The line containing "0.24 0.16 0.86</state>" and every line after it, through the end of the records below: repeat them exactly, nothing more.

▶ [INPUT DATA]:
......

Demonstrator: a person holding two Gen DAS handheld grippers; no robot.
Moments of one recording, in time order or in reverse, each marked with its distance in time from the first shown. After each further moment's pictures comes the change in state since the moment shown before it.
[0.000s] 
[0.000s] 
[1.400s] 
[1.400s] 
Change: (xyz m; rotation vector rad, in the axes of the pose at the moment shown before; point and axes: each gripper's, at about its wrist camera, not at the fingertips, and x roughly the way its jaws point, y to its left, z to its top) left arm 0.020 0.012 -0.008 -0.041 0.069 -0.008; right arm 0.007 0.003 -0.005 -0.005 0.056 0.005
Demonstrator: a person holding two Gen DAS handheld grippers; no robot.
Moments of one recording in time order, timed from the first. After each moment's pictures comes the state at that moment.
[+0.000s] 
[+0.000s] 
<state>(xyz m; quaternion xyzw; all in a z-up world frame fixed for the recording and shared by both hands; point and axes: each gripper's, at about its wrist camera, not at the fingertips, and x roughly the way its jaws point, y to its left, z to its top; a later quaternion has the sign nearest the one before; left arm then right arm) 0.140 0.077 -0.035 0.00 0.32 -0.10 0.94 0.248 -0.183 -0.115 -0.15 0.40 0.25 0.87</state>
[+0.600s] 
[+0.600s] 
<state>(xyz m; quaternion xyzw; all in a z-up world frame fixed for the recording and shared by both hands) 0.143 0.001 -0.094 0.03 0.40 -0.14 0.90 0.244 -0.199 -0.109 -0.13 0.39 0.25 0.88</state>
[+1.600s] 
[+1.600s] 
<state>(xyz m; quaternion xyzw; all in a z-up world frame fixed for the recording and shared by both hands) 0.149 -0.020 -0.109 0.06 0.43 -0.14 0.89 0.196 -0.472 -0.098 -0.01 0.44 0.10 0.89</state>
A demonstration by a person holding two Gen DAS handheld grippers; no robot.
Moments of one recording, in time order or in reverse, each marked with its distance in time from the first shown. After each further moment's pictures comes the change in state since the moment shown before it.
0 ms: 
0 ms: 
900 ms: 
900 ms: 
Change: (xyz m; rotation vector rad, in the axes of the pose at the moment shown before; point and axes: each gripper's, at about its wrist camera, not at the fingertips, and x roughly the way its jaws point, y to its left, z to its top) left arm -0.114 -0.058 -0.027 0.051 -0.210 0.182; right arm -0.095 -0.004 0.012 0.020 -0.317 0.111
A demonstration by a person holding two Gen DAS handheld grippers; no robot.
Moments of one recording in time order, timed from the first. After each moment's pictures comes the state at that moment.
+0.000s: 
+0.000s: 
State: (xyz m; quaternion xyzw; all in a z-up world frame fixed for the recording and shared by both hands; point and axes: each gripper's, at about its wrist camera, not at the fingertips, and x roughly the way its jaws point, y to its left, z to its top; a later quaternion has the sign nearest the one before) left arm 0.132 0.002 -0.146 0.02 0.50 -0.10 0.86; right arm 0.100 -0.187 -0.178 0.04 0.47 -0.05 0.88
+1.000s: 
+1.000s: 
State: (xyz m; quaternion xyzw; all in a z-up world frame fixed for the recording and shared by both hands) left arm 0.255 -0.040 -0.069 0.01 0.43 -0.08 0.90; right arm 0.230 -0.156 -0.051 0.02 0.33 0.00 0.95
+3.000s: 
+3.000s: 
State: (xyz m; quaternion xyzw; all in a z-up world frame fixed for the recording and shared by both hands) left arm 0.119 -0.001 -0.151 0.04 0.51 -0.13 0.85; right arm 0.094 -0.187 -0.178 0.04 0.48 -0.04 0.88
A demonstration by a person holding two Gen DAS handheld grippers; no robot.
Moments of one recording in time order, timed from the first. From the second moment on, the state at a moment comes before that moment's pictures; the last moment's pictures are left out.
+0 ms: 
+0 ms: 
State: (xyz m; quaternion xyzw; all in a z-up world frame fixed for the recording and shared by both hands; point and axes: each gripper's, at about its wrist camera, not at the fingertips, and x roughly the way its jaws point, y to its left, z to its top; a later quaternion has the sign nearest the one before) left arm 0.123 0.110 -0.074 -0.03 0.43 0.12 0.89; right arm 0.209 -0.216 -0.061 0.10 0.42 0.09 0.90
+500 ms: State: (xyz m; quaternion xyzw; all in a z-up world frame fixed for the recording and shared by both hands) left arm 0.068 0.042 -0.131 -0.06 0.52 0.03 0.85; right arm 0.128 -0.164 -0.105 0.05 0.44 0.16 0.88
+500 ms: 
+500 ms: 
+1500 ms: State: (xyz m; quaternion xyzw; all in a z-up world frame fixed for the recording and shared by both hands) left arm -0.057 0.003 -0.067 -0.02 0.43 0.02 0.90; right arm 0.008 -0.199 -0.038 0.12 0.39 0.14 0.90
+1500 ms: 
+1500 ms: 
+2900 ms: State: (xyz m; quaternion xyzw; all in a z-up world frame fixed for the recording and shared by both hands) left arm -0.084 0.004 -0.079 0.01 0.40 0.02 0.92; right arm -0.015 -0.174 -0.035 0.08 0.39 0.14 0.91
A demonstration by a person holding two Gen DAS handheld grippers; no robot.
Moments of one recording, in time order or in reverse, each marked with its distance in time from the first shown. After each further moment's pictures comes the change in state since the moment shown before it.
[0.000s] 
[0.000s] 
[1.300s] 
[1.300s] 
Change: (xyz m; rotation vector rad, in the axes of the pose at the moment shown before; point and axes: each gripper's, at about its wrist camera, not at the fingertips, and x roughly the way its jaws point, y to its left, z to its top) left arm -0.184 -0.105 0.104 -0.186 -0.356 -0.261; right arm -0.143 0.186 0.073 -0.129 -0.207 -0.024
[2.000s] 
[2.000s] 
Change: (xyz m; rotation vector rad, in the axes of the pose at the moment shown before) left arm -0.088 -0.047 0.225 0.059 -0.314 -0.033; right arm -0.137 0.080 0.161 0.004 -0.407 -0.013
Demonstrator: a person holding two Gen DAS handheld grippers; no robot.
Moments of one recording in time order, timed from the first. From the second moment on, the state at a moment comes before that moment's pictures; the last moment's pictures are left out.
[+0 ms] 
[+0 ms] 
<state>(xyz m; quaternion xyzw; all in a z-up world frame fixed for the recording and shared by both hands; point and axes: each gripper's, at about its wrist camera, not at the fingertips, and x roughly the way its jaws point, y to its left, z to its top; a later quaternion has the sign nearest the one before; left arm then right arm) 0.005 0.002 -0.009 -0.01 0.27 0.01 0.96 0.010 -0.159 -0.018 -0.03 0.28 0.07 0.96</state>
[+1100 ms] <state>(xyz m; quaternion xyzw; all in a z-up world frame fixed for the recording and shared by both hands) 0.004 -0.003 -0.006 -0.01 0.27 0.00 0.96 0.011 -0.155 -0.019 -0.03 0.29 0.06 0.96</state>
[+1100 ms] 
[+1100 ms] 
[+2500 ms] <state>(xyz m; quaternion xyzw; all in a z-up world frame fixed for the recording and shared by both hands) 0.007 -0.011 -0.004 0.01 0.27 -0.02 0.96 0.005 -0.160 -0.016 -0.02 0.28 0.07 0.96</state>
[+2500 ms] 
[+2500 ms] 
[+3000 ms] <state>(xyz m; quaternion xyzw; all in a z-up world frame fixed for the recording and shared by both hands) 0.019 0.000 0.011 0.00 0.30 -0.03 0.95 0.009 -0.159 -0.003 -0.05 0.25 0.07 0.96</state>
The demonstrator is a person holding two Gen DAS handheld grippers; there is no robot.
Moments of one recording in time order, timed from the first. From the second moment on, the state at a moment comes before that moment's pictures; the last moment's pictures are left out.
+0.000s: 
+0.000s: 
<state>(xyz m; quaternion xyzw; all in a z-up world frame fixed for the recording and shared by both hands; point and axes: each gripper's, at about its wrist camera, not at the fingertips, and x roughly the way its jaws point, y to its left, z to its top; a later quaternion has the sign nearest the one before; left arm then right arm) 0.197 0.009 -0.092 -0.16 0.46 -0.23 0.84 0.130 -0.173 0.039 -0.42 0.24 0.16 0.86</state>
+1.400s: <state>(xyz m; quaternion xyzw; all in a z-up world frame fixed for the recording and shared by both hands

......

▶ [EXERCISE RESPONSE]:
<state>(xyz m; quaternion xyzw; all in a z-up world frame fixed for the recording and shared by both hands; point and axes: each gripper's, at about its wrist camera, not at the fingertips, and x roughly the way its jaws point, y to its left, z to its top; a later quaternion has the sign nearest the one before; left arm then right arm) 0.197 0.009 -0.092 -0.16 0.46 -0.23 0.84 0.130 -0.173 0.039 -0.42 0.24 0.16 0.86</state>
+1.400s: <state>(xyz m; quaternion xyzw; all in a z-up world frame fixed for the recording and shared by both hands

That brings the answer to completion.